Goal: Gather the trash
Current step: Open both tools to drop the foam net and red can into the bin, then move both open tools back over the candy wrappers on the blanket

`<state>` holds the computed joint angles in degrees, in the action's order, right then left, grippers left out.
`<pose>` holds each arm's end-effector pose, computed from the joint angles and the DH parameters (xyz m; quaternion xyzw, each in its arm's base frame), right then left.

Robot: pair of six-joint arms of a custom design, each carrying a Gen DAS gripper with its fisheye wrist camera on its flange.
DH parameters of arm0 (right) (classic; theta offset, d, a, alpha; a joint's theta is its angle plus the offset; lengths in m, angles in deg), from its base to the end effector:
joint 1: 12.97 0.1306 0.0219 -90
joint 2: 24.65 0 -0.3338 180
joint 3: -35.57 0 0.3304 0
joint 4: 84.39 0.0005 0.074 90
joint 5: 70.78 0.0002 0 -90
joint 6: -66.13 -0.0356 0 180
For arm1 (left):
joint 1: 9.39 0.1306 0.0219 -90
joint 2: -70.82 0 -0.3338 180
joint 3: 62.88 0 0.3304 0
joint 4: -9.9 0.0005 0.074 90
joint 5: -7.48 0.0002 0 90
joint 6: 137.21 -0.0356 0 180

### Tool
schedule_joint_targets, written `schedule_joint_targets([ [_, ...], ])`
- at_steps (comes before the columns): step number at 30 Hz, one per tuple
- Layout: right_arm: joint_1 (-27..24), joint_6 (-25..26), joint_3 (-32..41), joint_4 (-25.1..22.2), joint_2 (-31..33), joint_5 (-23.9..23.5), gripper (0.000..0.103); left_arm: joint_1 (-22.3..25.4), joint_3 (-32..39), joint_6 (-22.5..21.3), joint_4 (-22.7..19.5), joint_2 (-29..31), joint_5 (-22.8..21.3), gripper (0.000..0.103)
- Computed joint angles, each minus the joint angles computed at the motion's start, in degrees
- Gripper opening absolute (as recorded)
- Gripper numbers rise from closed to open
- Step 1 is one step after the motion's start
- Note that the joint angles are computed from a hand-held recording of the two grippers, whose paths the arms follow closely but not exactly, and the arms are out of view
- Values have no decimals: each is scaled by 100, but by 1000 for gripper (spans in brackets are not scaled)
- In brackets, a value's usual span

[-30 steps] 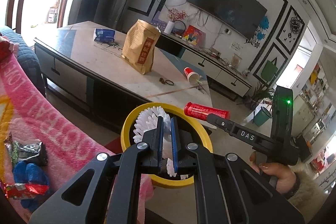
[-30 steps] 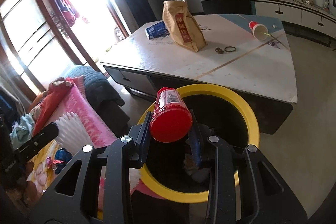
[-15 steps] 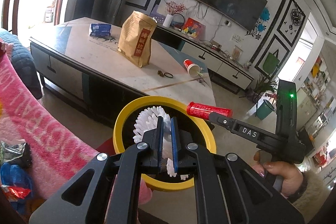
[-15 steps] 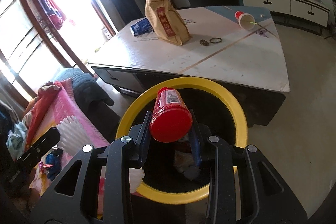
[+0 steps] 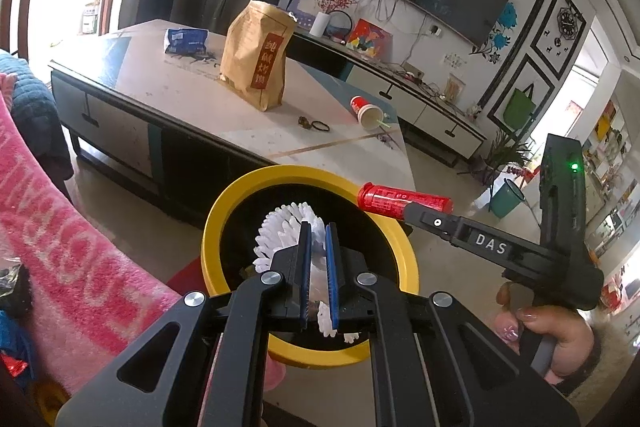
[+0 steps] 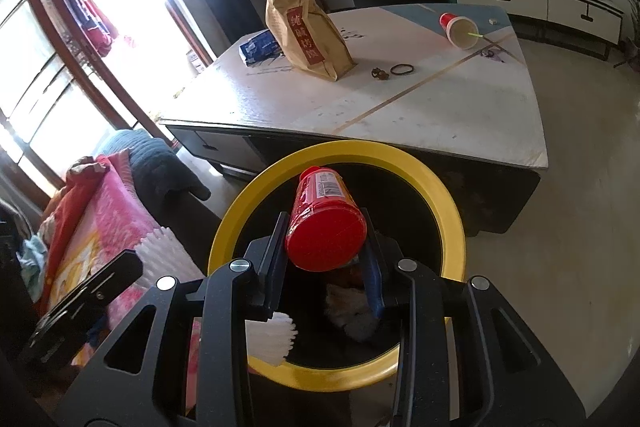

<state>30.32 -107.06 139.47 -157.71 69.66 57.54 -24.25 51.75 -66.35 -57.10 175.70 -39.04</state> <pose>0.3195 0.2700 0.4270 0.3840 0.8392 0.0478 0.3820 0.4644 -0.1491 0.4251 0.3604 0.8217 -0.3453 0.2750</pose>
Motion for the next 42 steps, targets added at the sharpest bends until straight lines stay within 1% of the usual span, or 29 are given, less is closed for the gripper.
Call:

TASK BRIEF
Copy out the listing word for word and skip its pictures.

EXERCISE OUTPUT
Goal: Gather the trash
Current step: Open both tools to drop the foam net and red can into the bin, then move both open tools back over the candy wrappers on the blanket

`<state>` holds the computed joint angles in degrees, in the action's order, right then left, grippers left out.
`<pose>` holds each arm's end-effector pose, computed from the joint angles and the DH parameters (xyz m; quaternion xyzw, each in its arm's base frame), right then left.

Robot: pair of six-joint arms of a custom design, each carrying a Gen DAS gripper with its fisheye wrist camera on its flange.
DH parameters of arm0 (right) (classic; theta offset, d, a, alpha; a joint's theta is its angle plus the offset; lengths in m, angles in deg), from its base to the end effector:
joint 1: 12.97 0.1306 0.0219 -90
joint 2: 24.65 0 -0.3338 180
joint 3: -35.57 0 0.3304 0
joint 4: 84.39 0.0005 0.074 90
joint 5: 70.78 0.0002 0 -90
joint 6: -66.13 -0.0356 0 180
For arm1 (left):
joint 1: 9.39 0.1306 0.0219 -90
joint 2: -70.82 0 -0.3338 180
joint 3: 62.88 0 0.3304 0
joint 4: -9.9 0.0005 0.074 90
joint 5: -7.48 0.0002 0 90
joint 6: 137.21 -0.0356 0 180

### Tool
schedule_joint_targets, written `schedule_joint_targets([ [_, ...], ])`
- at_steps (comes before the columns): step number at 30 Hz, one per tuple
- Layout: right_arm: joint_1 (-27..24), joint_6 (-25..26), joint_3 (-32..41), joint_4 (-25.1..22.2), joint_2 (-31..33), joint_5 (-23.9..23.5), gripper (0.000..0.103); left_arm: joint_1 (-22.3..25.4), joint_3 (-32..39), joint_6 (-22.5..21.3), joint_4 (-22.7..19.5), joint_2 (-29..31), joint_5 (-22.8..21.3), gripper (0.000..0.103)
- Computed joint angles, each minus the joint angles computed at the motion's start, in degrees
- Gripper opening absolute (as recorded)
- Gripper numbers rise from closed to open
- Step 1 is one step after the motion's start
- Note that the joint angles are computed from a hand-held recording of the two grippers, whose paths the arms follow closely but not exactly, and the arms are out of view
- Values have no decimals: each is scaled by 100, but by 1000 for gripper (spans in brackets are not scaled)
- In brackets, a value's usual span

[-30 steps] 
[-30 steps] 
[-15 steps] 
[-15 steps] 
[+0 steps] 
[+0 steps] 

<state>30.32 -107.06 139.47 -157.71 69.66 57.54 -24.25 51.75 -66.35 -57.10 175.70 -39.04</state> <pose>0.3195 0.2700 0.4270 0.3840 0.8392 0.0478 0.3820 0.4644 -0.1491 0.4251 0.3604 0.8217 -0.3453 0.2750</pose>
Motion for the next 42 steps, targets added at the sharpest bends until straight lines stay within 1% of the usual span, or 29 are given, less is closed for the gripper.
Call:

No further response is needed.